Merchants Nat. Bank v. McKinney

6 S.D. 58 | S.D. | 1894

Corson, P. J.

This case comes before us on a petition for a rehearing. The opinion of this court is reported in 4 S. D. 226; 55 N. W. 929. This was the second appeal in this case, the first opinion being reported in 2 S. D. 106; 48 N. W. 841. As appears more fully from the statement of the case in the second opinion, the plaintiff, its judgment in the-first appeal having been reversed, moved the circuit court to submit certain issues to a jury, which it claimed had not been passed upon by the referee to whom the case was originally referred, and to set the. case down for trial. The defendants, in whose favor the first appeal had been decided, made a counter motion for a judgment dismissing the action. Both motions were heard at the same time, and plaintiff’s motion was denied, the motion of the defendants granted, and a judgment dismissing the action rendered. From this judgment plaintiff appealed, and desig*60nated for review by this court the order denying the plaintiff’s motion.
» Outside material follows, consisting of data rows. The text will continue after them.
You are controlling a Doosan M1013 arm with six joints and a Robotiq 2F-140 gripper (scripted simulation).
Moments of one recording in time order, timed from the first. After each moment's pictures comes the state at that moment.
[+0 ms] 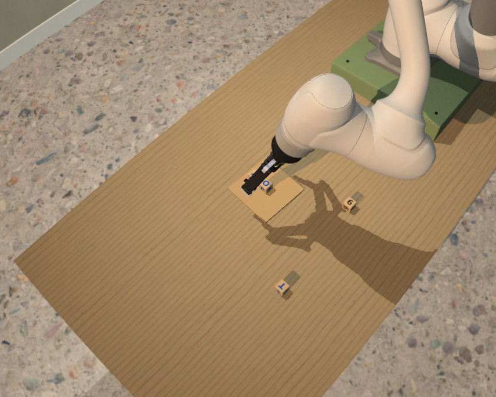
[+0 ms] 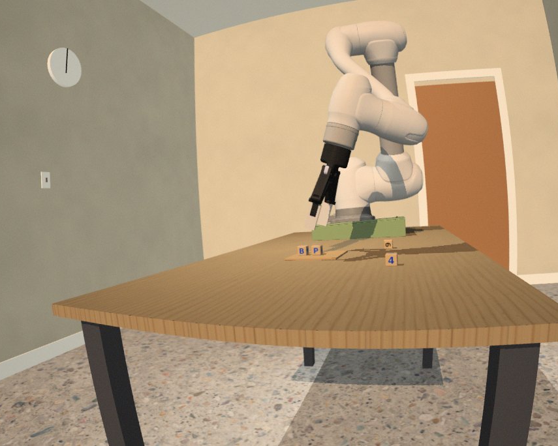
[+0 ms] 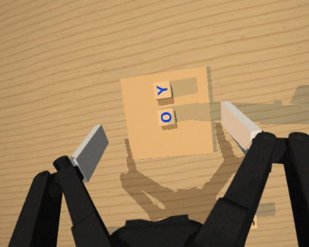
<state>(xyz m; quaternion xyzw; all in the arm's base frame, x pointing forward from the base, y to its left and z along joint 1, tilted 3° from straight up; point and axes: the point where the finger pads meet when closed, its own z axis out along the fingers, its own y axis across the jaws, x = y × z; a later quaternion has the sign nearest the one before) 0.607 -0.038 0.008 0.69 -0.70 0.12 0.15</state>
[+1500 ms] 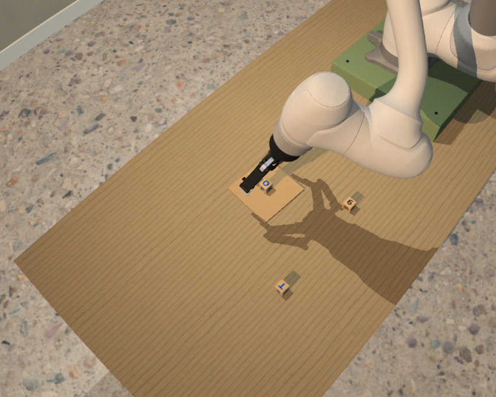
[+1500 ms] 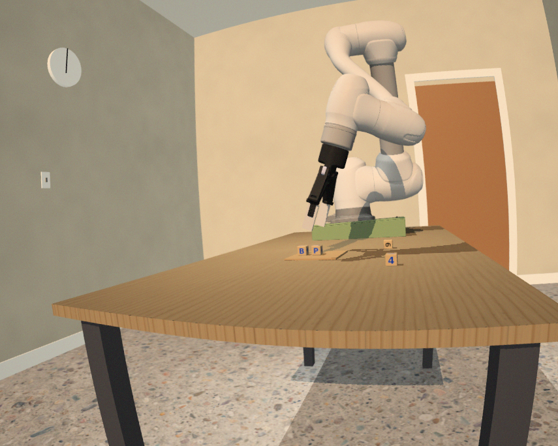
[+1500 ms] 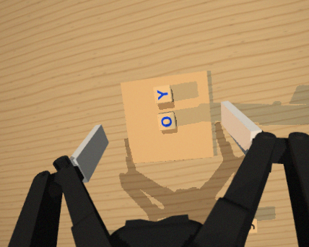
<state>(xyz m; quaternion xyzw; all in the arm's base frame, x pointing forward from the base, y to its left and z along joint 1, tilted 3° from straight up) 0.607 -0.044 0.007 0.69 -0.70 0.12 0.15</state>
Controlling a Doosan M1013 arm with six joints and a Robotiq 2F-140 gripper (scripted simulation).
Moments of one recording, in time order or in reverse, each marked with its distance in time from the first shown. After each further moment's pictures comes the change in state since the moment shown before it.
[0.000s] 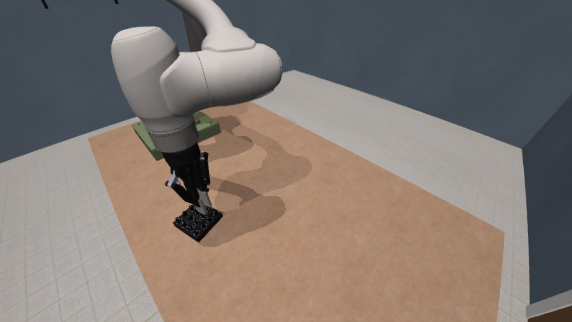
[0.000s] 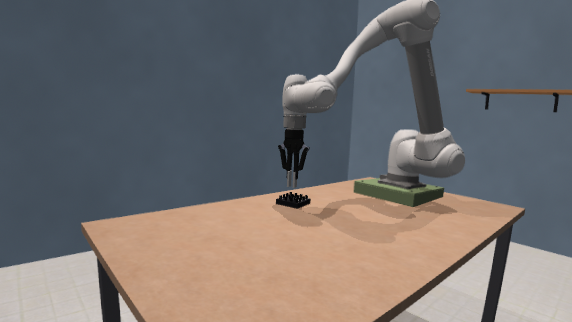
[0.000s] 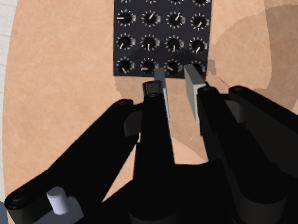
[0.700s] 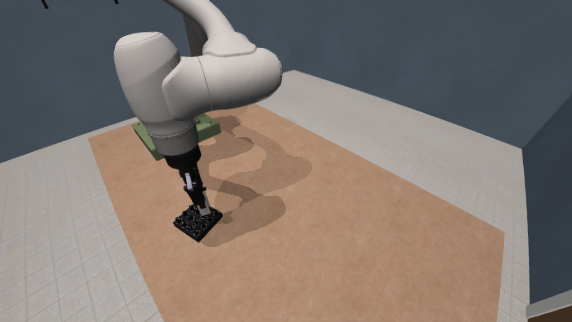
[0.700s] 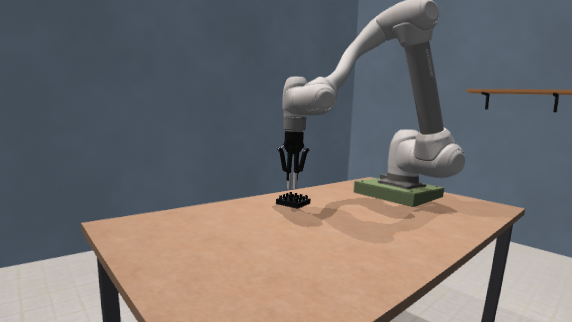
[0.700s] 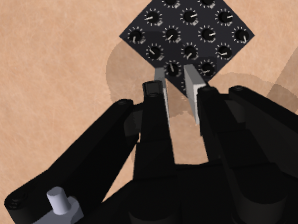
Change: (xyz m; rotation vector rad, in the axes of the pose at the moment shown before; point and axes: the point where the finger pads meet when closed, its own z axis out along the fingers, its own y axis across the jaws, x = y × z) arm 0.000 0.000 0.008 0.000 0.000 -0.705
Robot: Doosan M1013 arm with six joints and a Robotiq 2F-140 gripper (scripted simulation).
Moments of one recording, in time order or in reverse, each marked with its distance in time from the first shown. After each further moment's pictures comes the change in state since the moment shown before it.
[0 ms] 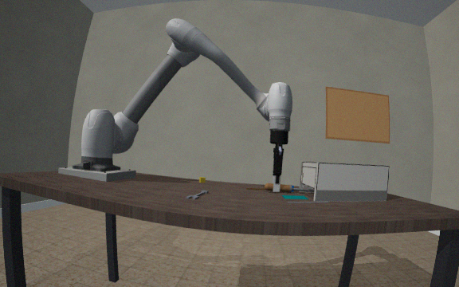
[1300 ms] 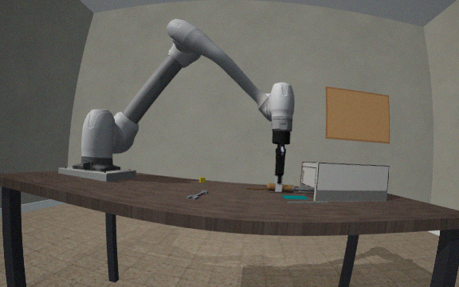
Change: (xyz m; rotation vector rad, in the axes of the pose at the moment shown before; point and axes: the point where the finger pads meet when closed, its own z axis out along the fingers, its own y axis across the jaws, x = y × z) arm 0.009 0.000 0.000 0.000 0.000 0.000
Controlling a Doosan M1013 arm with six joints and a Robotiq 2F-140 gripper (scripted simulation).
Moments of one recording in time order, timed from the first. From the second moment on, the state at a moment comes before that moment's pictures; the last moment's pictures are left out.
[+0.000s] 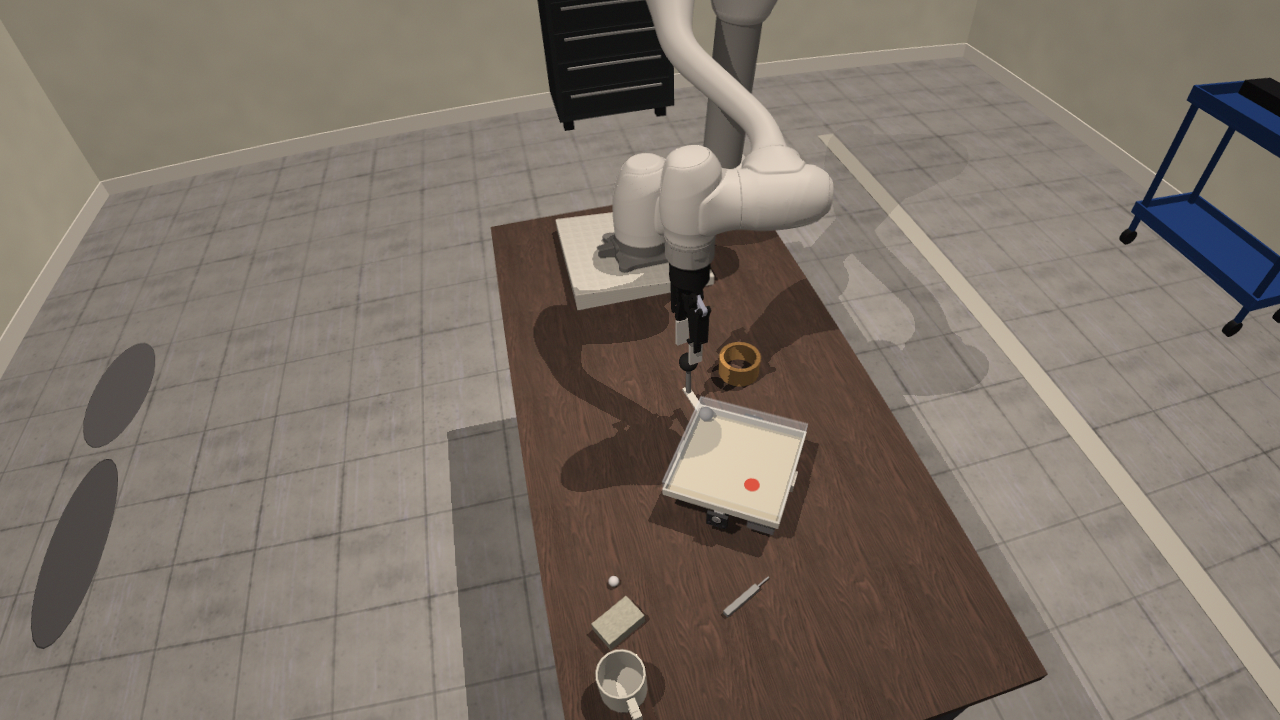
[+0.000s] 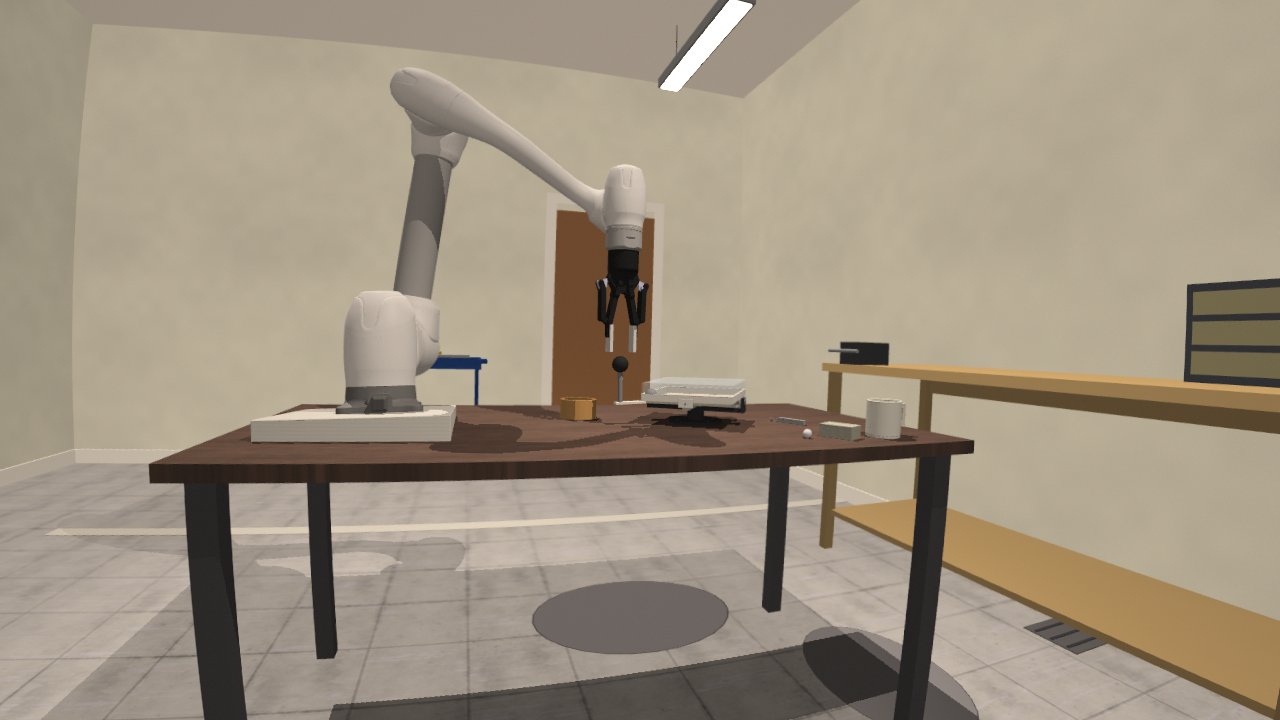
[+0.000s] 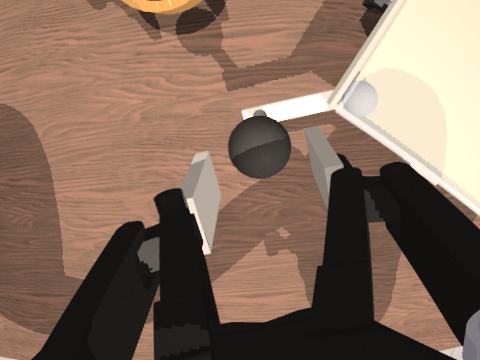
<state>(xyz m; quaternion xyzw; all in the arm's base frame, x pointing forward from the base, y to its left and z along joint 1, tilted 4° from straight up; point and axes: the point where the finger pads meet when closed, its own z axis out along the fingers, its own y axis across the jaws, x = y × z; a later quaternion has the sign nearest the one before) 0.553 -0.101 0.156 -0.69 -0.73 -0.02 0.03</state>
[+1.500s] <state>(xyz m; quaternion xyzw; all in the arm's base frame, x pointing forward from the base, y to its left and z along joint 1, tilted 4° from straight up) 0.552 -0.100 0.140 -0.69 -0.73 -0.02 0.03</state>
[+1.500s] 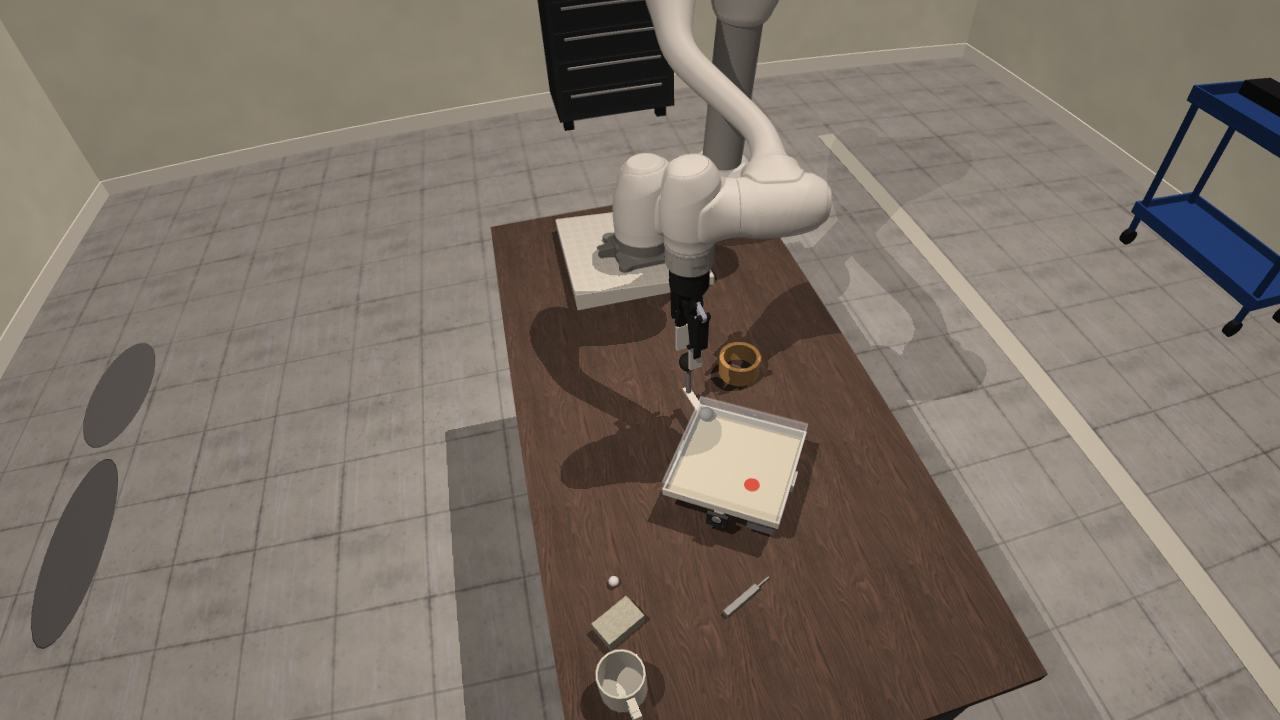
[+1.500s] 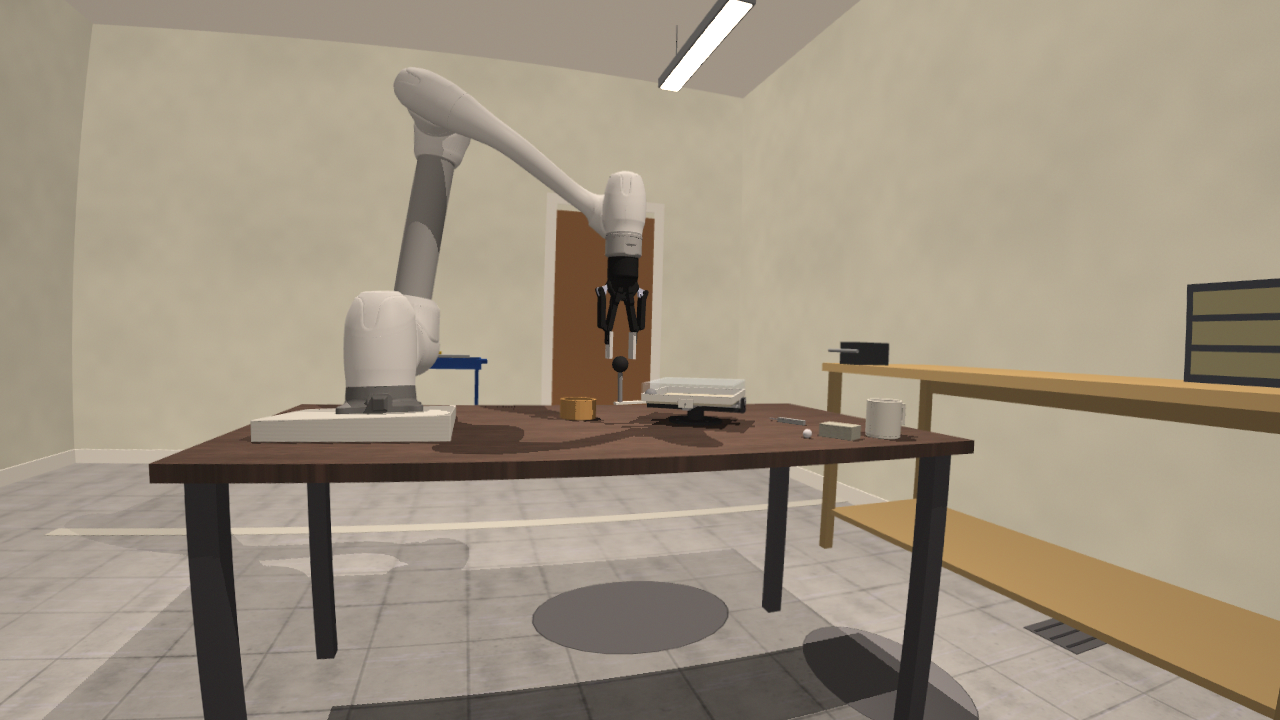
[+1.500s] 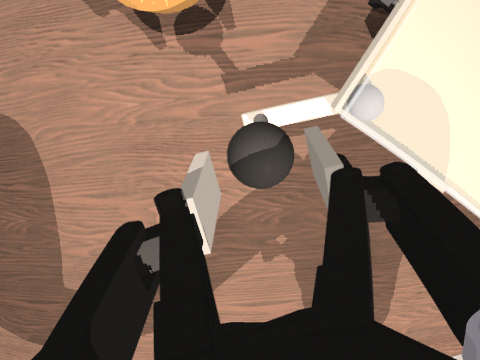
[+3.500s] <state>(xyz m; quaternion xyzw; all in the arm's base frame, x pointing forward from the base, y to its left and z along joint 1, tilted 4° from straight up) 0.552 -0.100 0.129 -0.69 -0.73 -0.02 0.03</state>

This court affirmed the judgment, for the reasons stated in the opinion, and in effect affirmed the order of the court denying plaintiff’s motion. The abstract in this case contains the pleadings, findings, motions, judgments, etc., but no bill of exceptions, statement of the case, or evidence. The plaintiff now presents to this court a petition for a rehearing, together with what it .denominates “an additional abstract,” containing what purports to be an abstract of the evidence given before the referee upon issues as to which it claims the referee made no findings. This evidence is not contained in any bill of exceptions or statement of the case, either upon the original appeal or upon the second appeal, or in fact in any bill of exceptions or statement of the case settled by the judge.

The appeal in this case was from the judgment dismissing the action, and, though the review of the order denying plaintiff’s motion to place the case upon the calendar for trial was asked for, a bill of exceptions or statement of the case was necessary in order to enable the court to review the evidence, even so far as it affects the order. The evidence must be contained in a bill of exceptions or statement of the case properly settled by the judge.

There is in the record — not in the abstract — a document which seems to be the stenographer’s notes of the evidence; and this is returned here by the clerk of the circuit court, and-stipulated by counsel as having been used in the hearing in the court below. It does not purport to be a bill of exceptions or statement of the case, and is not authenticated in any manner. The learned counsel, in abstracting it for his so-called “Aditional Abstract, ” seems to assume that it is properly a part of the record in this case. The counsel evidently had in view section 5217, which provides that when an appeal is taken from an order the clerk “shall transmit the order appealed from and the original papers used by each party on the application for the order appealed from,” when he took this appeal. Where the motion *61is heard entirely upon affidavits or documentary evidence, and an order made, perhaps nothing more would be required than the clerk’s certificate that the papers were the only papers and evidence used on the trial. Bub in case of an appeal from an order, if there is oral evidence, it must be .brought to this court by bill of exceptions or statement duly settled by the judge. But, as stated, in this case the appeal is not from an order, but from the judgment, and therefore the practice as to appeals from orders has no application. Stenographers’ notes of the evidence, when so stipulated by the parties, cannot take the place of a bill of exceptions, which becomes a part of the judgment roll (section 5103, Comp. Laws), and is returned by the clerk on an appeal from the judgment. No case has been called to our attention where the practice contended for by the learned counsel for the plaintiff has been sanctioned, and it would seem to be an anomaly in the practice. Possibly, if all the evidence was preserved in a bill of exceptions or statement of the case, the facts might be found by the trial court, or considered as found by the supreme court, in a proper case, as would seem to be indicated by the California decisions cited in the opinion in this case. Bub, in the absence of any bill of exceptions or statement of the case, this court cannot now consider the evidence.

The counsel for the defendants contend that as it appears from the abstract that counsel for the plaintiff moved for and obtained a judgment in favor of the plaintiff upon the report of the referee, without making any objection to the report, or moving the court to make or direct the referee to make other or additional findings, plaintiff has waived its right to other findings, and is now “estopped from claiming that there was any evidence on which it was entitled to additional findings, ” and cites Campbell v. Phillips, 28 Kan. 753. While this proposition is perhaps a little too strongly stated, such a proceeding would raise a strong presumption against the plaintiff’s claim, as now made. But, without pursuing this discussion *62further, it is sufficient to say that after a case has been argued, submitted, and decided, this court ‘will not permit an additional abstract to be' filed, unless the case is a very exceptional one. This case does not appear to us to present any exceptional features. We are of the opinion, therefore, that we should apply to this case the rule laid down by this court in Ayers v. Sundback, 58 N. W. 929, and deny the petition for a rehearing, and it is so ordered.